Since the day on which Mr Perkins had spoken kindly to him, when he was smarting under the particular form of abuse which he could least bear, Philip had conceived for his headmaster a dog-like adoration. He racked his brains vainly for some way to please him. He treasured the smallest word of commendation which by chance fell from his lips. And when he came to the quiet little meetings in his house he was prepared to surrender himself entirely. He kept his eyes fixed on Mr Perkins's shining eyes, and sat with mouth half open, his head a little thrown forward so as to miss no word. The ordinariness of the surroundings made the matters they dealt with extraordinarily moving. And often the master, seized himself by the wonder of his subject, would push back the book in front of him, and with his hands clasped together over his heart, as though to still the beating, would talk of the mysteries of their religion. Sometimes Philip did not understand, but he did not want to understand, he felt vaguely that it was enough to feel. It seemed to him then that the headmaster, with his black, straggling hair and his pale face, was like those prophets of Israel who feared not to take kings to task; and when he thought of the Redeemer he saw Him only with the same dark eyes and those wan cheeks.
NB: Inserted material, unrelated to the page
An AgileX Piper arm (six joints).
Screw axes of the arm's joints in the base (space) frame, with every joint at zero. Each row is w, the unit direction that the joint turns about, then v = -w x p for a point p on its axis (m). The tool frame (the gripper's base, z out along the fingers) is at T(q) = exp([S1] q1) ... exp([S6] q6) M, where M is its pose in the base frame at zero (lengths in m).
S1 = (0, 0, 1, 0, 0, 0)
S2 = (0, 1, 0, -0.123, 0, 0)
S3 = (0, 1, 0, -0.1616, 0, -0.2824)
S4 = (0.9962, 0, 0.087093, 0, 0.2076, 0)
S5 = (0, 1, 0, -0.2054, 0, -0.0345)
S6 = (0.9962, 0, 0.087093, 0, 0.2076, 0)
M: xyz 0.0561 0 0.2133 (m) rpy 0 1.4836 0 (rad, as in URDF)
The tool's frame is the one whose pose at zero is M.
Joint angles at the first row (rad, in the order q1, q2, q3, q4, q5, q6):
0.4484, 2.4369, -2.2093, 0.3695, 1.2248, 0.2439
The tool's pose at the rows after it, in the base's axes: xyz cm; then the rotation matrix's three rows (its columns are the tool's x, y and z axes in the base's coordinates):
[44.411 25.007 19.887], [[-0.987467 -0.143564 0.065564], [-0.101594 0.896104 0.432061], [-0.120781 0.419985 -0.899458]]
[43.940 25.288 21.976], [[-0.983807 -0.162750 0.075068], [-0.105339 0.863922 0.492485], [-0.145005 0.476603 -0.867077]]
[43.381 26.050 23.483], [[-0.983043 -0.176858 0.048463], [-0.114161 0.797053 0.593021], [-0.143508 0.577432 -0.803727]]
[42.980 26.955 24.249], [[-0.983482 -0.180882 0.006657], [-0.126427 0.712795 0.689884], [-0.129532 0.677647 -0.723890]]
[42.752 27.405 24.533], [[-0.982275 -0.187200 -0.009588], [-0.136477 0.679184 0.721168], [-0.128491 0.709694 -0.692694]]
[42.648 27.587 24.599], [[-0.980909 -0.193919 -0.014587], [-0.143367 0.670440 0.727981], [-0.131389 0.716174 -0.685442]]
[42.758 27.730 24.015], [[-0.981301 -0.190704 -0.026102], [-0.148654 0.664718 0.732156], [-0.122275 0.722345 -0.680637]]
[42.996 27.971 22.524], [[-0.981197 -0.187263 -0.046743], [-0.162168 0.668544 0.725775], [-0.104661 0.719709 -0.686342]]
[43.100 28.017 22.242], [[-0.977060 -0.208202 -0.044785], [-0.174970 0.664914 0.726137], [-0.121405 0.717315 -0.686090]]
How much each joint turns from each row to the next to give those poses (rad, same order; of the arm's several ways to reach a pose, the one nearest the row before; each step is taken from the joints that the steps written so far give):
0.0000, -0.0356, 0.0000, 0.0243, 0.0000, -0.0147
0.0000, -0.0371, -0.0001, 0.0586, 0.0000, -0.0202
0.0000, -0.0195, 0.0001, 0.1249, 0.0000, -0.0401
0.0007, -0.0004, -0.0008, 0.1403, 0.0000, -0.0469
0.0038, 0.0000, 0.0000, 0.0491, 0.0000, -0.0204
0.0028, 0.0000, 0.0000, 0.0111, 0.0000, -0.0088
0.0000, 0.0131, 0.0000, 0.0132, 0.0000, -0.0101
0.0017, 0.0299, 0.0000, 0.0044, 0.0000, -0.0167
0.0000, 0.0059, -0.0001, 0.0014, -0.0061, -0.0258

Mr Perkins took this part of his work with great seriousness. There was never here any of that flashing humour which made the other masters suspect him of flippancy. Finding time for everything in his busy day, he was able at certain intervals to take separately for a quarter of an hour or twenty minutes the boys whom he was preparing for confirmation. He wanted to make them feel that this was the first consciously serious step in their lives; he tried to grope into the depths of their souls; he wanted to instil in them his own vehement devotion. In Philip, notwithstanding his shyness, he felt the possibility of a passion equal to his own. The boy's temperament seemed to him essentially religious. One day he broke off suddenly from the subject on which he had been talking.